Government knows best? Hardly
STEVE HUNTLEY shuntley.cst@gmail.com December 28, 2010 1:40AM
Updated: May 4, 2012 4:44PM
The year is closing with prime examples of government acting like it knows what’s best for us — whether we like it or not.
Exhibit A is the Federal Communications Commission, in defiance of the sentiment of the courts and Congress, charging forward to place the heavy hand of government regulation on the Internet.
Never mind that it can’t find a problem to fix. The FCC, in a 3-2 vote with the Democratic majority reflexively favoring more government control over your lives, turned to speculation about possible problems to declare it has the authority to determine how the Internet should be operated and how its services should be priced.
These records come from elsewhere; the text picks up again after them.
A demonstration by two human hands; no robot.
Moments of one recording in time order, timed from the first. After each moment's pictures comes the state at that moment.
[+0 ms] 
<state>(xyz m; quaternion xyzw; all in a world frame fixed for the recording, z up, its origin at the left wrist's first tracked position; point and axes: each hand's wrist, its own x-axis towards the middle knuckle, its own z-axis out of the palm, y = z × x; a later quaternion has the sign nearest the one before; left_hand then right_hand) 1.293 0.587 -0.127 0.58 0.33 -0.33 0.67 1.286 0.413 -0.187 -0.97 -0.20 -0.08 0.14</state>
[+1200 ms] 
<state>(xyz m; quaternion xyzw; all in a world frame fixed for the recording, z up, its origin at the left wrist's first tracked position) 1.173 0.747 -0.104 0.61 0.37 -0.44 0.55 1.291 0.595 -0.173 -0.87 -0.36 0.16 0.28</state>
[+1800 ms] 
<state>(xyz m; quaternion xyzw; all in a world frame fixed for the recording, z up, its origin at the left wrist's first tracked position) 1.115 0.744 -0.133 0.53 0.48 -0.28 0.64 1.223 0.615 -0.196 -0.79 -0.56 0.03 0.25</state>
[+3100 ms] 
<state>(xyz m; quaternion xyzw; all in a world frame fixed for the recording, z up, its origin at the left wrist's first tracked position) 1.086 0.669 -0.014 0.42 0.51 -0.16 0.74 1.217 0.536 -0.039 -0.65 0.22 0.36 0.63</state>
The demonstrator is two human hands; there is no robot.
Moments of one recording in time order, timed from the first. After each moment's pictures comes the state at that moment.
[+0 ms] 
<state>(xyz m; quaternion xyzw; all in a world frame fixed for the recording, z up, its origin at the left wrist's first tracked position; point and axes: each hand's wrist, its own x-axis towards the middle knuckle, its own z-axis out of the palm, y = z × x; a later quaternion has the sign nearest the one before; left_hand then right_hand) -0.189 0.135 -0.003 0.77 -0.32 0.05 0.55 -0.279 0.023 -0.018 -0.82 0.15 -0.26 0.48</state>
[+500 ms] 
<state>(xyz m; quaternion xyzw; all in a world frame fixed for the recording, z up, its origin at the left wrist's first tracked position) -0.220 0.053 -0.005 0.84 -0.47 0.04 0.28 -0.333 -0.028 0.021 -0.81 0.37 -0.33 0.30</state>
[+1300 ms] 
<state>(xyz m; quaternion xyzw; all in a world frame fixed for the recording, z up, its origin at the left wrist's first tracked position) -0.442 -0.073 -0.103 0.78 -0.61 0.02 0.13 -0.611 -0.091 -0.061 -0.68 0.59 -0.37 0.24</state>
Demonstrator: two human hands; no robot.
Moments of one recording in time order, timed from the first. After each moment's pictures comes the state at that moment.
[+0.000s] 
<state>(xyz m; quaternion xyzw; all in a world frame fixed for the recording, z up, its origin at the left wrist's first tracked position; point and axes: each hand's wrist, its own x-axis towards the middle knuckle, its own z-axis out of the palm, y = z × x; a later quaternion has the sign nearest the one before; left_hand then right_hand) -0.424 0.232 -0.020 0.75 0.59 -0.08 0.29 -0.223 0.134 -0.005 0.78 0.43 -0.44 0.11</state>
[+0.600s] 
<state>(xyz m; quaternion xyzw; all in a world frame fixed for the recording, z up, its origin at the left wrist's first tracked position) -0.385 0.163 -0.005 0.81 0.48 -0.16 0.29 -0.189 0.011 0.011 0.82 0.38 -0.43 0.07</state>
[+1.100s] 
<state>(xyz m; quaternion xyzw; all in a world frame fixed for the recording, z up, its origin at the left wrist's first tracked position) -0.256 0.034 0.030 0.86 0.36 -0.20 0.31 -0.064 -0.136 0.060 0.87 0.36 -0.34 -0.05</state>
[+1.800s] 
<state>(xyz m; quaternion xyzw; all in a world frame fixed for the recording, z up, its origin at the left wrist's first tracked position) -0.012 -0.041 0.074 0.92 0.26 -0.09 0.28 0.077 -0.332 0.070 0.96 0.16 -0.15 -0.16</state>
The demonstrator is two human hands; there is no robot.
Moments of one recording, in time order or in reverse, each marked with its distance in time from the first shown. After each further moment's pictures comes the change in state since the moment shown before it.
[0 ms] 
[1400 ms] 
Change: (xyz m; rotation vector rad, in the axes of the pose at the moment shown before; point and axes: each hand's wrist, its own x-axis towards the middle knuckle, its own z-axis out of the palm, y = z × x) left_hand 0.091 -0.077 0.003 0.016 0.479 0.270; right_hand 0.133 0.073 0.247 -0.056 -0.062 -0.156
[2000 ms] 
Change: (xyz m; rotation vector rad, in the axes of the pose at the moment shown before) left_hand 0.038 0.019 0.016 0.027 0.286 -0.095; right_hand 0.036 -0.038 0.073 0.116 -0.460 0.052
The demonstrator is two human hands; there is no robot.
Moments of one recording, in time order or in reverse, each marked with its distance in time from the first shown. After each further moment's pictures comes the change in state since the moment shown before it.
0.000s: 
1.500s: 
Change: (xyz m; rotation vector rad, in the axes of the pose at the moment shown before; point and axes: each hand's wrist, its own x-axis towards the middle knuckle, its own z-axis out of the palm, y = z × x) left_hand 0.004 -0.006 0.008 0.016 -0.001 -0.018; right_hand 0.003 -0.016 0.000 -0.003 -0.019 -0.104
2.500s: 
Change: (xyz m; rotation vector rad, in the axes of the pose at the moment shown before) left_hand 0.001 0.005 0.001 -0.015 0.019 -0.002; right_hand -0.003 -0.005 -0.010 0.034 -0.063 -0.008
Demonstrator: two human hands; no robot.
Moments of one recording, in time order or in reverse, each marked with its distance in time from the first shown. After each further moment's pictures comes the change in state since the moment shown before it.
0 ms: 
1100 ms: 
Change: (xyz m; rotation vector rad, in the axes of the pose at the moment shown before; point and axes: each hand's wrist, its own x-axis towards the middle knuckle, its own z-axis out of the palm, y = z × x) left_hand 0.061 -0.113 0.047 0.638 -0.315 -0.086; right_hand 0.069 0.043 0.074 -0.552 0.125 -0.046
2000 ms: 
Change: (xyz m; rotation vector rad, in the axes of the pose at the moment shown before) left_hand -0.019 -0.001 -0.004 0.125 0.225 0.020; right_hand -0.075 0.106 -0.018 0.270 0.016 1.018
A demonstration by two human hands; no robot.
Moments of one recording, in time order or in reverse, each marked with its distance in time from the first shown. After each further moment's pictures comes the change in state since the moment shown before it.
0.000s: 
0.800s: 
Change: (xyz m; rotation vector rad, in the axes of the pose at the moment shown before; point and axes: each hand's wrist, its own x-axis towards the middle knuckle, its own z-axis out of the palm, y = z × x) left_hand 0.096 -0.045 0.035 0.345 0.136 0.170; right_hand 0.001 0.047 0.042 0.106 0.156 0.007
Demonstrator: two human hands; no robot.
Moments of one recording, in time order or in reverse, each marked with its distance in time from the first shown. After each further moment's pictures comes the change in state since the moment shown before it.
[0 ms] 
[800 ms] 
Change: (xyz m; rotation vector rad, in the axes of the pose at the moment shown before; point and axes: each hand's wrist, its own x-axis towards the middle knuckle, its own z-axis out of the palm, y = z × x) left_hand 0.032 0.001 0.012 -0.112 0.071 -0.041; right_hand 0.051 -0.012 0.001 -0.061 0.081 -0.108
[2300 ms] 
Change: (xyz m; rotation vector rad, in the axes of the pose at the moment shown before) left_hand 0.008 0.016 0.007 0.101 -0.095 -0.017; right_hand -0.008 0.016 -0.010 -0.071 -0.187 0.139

Will the growth of broadband-gulping movie downloads lead to Internet service providers charging more for some access? Will some provider shut down access to a site, say Google maps, to promote its own mapping business? Such things may be legitimate concerns but why not let the competitive Internet culture and free market forces work them out? Or at least have the chance to before letting government bureaucrats take command? Any provider demanding unfair pricing or limiting access likely will find consumers looking to competitors.
The Internet has been a source of innovation, of overnight technological advances, of mind-boggling fortunes created by entrepreneurs, of AOL e-mail being king of the road one day and just another player before you realized it, of MySpace dominating social networking only to fall to Facebook. Amazingly, the Internet revolutionized our lives without the, uh, helping hand of federal bureaucrats. Somehow the FCC’s Democratic majority looked at the wonders worked by Internet creativity, individual inspiration and free market forces and concluded that what’s needed is . . . regulation.
The FCC acted even though a federal appeals court threw out its first rationalization to regulate the Internet. The wily minds of regulators then likened the Internet to the long-ago telephone monopoly (anybody remember that?) to justify its power grab. More than 300 members of Congress, more than a quarter of them Democrats, protested. It was all to no avail.
Exhibit B in the regulators-know-best category, you won’t be surprised to hear, involves ObamaCare, the overhaul of health care. One of the emotional debates in Congress about it centered on end-of-life issues. At one point, the legislation included a provision to pay doctors to offer patients advice about options on end-of-life care. That’s a good thing, but it also seems like a normal part of the doctor-patient dialogue. Why do physicians have to be paid extra to do it?
It fed fears in an emotional and at times irresponsible political fire storm over the issue of rationing care and whether ObamaCare directives would prompt a quicker reflex to pull the plug on grandma. Democrats dropped the pay-for-end-of-life-counseling provision.
Now Obama administration regulars have quietly written a similar provision into Medicare regulations. Regardless of how you feel about paying for end-of-life planning, Congress expressly left this out. Regulators shouldn’t override the will of the people as expressed through representative democracy.
Exhibit C in the government-knows-best follies is the San Francisco Board of Supervisors. These busybodies banned McDonald’s from giving toys with its Happy Meals unless the burgers, nuggets and fries meet certain nutritional standards. The ban’s sponsor, Supervisor Eric Mar, was upset by his daughter’s collection of giveaway toys. Think about that: A parent unable to supervise his child’s eating choices uses his government post to resolve his problem, punishing McDonald’s, other parents and children and damning those parents as being irresponsible as he.
The government-knows-best philosophy is rooted in the notion that people are too ignorant, too incompetent, too lazy or otherwise incapable of running their lives. It’s ugly elitism, and it’s offensive and corrosive to democracy.